INPUT
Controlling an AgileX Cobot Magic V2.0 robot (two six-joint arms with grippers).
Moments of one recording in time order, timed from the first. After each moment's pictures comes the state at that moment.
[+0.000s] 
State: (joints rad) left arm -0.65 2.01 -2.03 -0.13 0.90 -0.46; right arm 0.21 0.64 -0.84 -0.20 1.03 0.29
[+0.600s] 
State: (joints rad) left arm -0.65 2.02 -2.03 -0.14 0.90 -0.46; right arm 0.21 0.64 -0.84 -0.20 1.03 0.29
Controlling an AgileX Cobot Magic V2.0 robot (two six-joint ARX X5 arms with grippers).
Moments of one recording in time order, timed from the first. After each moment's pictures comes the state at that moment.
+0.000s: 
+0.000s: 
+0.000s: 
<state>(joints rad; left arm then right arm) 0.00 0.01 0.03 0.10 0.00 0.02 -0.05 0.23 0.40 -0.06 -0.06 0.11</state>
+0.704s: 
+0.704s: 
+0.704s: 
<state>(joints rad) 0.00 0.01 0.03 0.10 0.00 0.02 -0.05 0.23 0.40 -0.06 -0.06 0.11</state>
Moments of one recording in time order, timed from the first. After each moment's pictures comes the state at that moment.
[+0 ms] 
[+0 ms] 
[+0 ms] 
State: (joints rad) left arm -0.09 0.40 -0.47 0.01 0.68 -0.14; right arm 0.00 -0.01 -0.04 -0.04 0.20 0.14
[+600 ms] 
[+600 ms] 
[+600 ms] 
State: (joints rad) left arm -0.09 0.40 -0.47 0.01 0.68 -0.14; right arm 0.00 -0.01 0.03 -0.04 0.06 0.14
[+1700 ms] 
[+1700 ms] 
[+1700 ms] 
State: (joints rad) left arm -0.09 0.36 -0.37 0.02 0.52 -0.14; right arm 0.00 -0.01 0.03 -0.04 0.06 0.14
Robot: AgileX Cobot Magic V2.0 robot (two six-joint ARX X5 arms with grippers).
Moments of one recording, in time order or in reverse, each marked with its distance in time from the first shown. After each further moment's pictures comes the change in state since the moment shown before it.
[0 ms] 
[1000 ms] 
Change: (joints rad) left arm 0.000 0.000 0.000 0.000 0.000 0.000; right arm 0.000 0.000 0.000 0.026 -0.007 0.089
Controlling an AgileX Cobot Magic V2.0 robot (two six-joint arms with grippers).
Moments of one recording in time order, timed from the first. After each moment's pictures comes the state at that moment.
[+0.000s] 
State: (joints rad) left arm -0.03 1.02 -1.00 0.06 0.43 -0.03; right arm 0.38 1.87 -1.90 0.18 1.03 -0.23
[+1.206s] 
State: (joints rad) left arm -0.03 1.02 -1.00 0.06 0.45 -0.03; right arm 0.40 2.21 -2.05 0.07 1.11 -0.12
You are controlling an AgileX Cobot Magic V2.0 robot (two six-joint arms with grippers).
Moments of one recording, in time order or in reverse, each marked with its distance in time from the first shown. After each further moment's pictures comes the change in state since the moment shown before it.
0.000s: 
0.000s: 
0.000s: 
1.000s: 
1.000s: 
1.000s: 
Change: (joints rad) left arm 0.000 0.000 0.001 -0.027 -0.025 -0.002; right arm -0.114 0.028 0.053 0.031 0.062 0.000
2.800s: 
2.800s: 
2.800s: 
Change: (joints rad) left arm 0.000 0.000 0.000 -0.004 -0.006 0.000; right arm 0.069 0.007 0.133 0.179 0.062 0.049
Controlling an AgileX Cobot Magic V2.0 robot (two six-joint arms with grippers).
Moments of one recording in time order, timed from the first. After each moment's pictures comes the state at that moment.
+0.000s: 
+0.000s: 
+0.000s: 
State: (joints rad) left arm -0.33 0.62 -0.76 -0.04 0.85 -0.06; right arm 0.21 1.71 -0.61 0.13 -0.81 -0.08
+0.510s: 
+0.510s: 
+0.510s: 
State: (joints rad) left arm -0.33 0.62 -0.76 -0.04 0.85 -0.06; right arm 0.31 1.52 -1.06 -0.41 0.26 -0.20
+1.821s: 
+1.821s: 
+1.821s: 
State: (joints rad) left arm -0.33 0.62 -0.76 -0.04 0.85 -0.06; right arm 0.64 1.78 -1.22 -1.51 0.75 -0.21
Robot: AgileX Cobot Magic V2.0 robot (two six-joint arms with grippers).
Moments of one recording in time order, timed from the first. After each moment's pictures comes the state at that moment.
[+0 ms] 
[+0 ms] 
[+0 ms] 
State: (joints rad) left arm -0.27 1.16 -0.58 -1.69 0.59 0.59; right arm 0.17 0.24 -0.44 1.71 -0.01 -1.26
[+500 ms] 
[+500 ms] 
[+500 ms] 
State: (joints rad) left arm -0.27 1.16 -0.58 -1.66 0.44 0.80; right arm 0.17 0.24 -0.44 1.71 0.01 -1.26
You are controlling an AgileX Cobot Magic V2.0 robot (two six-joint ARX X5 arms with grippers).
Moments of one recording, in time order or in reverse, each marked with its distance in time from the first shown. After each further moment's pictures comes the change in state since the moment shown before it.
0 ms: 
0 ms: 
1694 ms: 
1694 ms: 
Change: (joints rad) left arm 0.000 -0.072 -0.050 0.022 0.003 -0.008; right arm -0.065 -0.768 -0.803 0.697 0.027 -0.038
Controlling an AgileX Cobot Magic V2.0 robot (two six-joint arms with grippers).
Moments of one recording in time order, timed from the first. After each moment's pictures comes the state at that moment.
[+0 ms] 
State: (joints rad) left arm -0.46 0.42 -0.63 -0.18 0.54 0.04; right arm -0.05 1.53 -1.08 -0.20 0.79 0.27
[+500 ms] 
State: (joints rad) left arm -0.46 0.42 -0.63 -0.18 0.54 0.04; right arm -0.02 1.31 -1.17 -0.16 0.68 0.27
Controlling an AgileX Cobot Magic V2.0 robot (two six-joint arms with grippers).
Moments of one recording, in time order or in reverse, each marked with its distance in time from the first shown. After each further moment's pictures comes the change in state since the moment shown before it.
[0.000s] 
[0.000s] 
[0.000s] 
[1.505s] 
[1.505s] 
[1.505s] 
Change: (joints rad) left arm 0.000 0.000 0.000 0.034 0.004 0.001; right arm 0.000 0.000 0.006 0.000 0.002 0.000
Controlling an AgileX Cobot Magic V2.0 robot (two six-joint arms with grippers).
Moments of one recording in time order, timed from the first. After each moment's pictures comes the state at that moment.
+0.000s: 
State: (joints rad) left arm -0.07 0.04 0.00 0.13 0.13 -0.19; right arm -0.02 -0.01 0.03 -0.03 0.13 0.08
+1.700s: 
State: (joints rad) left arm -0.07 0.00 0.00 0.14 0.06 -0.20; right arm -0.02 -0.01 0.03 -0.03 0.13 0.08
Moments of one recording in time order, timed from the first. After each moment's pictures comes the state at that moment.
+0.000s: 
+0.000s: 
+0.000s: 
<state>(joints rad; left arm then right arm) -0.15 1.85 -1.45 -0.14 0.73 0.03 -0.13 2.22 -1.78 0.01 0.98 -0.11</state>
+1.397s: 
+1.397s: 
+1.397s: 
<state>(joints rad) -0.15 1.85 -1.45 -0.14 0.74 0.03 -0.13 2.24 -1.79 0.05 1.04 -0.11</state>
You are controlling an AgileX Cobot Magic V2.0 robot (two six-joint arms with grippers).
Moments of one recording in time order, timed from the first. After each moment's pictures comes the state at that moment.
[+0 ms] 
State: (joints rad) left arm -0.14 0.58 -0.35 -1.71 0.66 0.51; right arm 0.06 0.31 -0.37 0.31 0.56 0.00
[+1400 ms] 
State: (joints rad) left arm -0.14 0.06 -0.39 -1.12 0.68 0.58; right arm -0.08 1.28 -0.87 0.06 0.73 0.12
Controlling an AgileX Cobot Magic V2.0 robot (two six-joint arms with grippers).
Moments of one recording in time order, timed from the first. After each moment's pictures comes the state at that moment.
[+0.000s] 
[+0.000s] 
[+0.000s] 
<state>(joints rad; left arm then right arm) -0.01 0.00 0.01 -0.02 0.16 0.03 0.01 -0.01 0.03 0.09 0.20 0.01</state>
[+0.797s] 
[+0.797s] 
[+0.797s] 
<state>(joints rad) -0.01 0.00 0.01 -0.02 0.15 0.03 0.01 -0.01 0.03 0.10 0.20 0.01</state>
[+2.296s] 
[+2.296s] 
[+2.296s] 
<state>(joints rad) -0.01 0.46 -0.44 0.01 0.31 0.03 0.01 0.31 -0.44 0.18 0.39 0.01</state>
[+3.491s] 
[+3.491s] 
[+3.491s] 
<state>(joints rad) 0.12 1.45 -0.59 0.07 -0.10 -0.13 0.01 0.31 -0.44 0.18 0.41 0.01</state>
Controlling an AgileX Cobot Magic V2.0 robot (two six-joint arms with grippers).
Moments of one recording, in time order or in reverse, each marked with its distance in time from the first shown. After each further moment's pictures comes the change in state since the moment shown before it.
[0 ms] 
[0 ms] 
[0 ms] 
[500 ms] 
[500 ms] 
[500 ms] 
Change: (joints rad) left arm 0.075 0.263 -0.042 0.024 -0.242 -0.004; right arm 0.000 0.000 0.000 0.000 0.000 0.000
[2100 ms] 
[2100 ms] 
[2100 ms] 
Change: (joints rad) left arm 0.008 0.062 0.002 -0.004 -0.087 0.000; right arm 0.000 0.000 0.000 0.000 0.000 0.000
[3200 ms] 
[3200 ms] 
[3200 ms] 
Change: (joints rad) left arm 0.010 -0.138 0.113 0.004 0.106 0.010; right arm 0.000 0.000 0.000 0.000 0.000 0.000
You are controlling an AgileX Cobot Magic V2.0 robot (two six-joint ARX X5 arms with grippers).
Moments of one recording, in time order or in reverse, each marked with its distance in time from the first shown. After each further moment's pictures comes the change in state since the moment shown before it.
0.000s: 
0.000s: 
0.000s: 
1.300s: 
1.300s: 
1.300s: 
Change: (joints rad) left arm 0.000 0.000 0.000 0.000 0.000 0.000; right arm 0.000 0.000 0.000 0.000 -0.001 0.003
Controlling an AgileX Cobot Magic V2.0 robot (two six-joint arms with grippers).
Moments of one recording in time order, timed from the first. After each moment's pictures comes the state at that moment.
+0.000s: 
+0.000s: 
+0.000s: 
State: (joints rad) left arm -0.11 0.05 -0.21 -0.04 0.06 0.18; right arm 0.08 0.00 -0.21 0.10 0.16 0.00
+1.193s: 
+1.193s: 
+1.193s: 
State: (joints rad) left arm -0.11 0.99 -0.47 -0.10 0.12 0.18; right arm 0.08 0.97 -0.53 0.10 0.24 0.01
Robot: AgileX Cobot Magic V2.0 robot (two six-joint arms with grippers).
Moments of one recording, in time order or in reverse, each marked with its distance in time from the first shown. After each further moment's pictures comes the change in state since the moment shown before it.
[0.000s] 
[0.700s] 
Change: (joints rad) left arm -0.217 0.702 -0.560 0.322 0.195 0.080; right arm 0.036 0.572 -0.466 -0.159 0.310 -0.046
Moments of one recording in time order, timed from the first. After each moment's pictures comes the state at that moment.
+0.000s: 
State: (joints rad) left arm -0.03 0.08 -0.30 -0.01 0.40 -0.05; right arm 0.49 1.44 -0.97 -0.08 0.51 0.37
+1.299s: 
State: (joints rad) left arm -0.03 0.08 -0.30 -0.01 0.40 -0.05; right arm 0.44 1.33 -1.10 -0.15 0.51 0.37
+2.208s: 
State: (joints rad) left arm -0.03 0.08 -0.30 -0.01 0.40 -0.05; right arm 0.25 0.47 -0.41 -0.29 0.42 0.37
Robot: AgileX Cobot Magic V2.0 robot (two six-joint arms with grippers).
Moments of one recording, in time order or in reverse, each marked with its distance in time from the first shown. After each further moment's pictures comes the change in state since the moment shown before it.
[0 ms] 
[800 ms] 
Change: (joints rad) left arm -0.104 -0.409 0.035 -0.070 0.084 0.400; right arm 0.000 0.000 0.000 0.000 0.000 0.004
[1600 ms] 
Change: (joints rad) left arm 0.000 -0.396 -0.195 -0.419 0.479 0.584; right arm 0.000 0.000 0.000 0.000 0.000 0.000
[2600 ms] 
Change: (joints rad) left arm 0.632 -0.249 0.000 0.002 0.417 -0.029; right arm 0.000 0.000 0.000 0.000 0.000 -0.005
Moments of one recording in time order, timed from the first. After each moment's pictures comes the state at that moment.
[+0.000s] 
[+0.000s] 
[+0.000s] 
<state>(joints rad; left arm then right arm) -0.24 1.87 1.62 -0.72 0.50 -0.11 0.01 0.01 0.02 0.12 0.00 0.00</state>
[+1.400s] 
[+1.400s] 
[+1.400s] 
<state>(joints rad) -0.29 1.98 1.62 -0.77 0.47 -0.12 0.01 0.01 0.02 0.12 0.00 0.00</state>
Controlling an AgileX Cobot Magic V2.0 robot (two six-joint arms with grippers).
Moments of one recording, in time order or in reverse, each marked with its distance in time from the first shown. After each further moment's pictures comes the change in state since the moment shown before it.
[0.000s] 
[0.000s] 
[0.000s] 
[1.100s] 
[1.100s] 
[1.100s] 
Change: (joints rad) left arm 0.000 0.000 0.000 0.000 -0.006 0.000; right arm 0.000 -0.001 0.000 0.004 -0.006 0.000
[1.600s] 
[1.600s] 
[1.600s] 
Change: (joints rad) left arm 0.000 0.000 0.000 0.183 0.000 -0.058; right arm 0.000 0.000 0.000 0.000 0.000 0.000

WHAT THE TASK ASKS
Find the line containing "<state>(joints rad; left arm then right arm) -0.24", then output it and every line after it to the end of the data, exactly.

FINISHED TASK
<state>(joints rad; left arm then right arm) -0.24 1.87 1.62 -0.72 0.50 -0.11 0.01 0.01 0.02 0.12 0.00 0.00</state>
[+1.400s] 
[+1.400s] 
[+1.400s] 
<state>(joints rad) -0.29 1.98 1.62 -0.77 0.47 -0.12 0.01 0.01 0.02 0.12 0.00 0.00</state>
Controlling an AgileX Cobot Magic V2.0 robot (two six-joint arms with grippers).
Moments of one recording, in time order or in reverse, each marked with its distance in time from the first shown. After each further moment's pictures comes the change in state since the moment shown before it.
[0.000s] 
[0.000s] 
[0.000s] 
[1.100s] 
[1.100s] 
[1.100s] 
Change: (joints rad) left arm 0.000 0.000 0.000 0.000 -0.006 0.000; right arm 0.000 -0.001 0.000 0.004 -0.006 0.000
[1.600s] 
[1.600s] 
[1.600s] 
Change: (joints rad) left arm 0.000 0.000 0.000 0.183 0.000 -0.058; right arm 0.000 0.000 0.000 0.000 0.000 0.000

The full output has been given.